Der Unterschied zwischen beidem ist, vereinfacht gesagt: Beim Reverse Factoring werden Finanzströme zwischen einem Unternehmen und seinem Lieferanten unter Einbezug eines Finanzdienstleisters ermöglicht und koordiniert. Doch in der schönen neuen Welt der echten Supply Chain Finance sollte das nicht nur zwischen zwei Handelspartnern, sondern lieferketten-übergreifend zwischen sämtlichen Partnern passieren, multipliziert über alle Lieferstufen eines Wertschöpfungsnetzwerks, auf der Basis umfassender Transparenz. Das würde uns alle und die Supply Chain Finance einen entscheidenden Schritt weiter in eine digitale und krisenfeste Zukunft bringen.
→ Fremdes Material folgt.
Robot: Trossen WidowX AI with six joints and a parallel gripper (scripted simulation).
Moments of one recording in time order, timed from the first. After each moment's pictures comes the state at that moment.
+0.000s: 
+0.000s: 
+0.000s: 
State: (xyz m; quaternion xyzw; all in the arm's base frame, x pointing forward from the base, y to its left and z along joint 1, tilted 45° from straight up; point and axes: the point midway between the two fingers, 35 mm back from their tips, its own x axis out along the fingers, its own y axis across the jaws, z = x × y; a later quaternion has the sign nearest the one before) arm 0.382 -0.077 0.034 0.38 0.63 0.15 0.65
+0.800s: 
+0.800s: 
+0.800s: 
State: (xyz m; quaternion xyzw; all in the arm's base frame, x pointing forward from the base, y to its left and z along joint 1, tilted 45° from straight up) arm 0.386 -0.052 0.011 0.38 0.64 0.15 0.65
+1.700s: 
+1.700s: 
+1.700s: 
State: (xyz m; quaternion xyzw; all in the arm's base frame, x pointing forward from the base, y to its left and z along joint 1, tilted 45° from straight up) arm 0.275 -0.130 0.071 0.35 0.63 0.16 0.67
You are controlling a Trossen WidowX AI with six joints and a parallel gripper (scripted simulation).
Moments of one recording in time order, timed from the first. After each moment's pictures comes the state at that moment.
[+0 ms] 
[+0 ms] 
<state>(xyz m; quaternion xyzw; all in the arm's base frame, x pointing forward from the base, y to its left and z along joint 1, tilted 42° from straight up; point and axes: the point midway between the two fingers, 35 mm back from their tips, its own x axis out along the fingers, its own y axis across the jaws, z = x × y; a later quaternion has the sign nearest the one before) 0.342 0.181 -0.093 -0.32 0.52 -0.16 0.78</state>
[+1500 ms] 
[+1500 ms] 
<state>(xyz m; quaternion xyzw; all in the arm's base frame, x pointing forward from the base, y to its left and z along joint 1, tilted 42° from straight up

In der aktuellen Situation müssen wir leider mit ansehen, wie gerade auch kleine und mittlere Unternehmen von der Krise arg gebeutelt werden und um lebensnotwendige Liquidität ringen. Um die Krise zu überleben, brauchen sie eine schnelle und reibungsfreie Finanzierung, die ihnen eine digitale Supply Chain Finance nach dem skizzierten Vorbild gewährleisten könnte. Insofern könnten wir feststellen, dass bei all den negativen Dingen, die die Krise mit sich brachte, zentrale Themen der Digitalisierung notgedrungen viel schneller und weiter vorangebracht wurden, als wir uns das vor der Krise vorstellen konnten.